■ **Description of the task**
Return every line from the records below in which the word "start" is found.

■ **Given data**
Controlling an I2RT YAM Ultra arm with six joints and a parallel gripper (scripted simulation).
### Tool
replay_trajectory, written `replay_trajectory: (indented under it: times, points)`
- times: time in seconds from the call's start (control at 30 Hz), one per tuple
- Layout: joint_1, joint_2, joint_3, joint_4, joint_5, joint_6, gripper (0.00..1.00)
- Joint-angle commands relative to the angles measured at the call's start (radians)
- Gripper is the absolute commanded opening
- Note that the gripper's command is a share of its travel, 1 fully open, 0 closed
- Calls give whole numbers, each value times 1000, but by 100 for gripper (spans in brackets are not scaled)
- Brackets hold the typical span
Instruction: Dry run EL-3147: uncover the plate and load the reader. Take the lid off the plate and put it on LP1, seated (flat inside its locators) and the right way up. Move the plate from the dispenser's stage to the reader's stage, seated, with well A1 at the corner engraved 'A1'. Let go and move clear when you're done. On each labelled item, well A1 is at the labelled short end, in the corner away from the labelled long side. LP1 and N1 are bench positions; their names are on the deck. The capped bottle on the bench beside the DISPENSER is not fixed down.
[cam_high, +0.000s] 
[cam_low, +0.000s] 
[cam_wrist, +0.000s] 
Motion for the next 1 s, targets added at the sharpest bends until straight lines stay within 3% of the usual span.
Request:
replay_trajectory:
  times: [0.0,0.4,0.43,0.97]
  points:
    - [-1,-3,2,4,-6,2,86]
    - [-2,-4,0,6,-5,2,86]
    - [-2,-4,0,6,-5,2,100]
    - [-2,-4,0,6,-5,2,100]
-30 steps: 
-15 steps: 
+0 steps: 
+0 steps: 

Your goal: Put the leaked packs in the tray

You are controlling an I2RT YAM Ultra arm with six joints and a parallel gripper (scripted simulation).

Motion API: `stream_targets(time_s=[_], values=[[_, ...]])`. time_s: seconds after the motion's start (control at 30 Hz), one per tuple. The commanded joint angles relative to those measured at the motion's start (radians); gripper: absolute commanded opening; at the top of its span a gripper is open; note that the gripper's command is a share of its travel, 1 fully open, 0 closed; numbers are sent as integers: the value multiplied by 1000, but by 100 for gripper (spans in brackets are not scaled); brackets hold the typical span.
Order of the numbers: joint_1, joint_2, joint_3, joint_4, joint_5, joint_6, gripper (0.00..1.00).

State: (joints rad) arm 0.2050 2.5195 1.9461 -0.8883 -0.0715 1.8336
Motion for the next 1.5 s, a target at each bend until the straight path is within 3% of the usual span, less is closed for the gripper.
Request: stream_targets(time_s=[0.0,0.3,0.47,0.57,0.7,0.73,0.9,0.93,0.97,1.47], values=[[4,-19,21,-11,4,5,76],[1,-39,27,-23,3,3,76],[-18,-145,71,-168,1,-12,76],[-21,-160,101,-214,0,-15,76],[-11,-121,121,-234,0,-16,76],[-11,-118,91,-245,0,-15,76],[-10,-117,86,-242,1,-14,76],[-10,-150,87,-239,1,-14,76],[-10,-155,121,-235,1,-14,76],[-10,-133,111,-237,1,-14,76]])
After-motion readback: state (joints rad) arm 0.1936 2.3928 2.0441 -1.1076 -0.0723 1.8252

■ **Exercise answer**
- times: time in seconds from the call's start (control at 30 Hz), one per tuple
- Joint-angle commands relative to the angles measured at the call's start (radians)
Motion API: `stream_targets(time_s=[_], values=[[_, ...]])`. time_s: seconds after the motion's start (control at 30 Hz), one per tuple. The commanded joint angles relative to those measured at the motion's start (radians); gripper: absolute commanded opening; at the top of its span a gripper is open; note that the gripper's command is a share of its travel, 1 fully open, 0 closed; numbers are sent as integers: the value multiplied by 1000, but by 100 for gripper (spans in brackets are not scaled); brackets hold the typical span.

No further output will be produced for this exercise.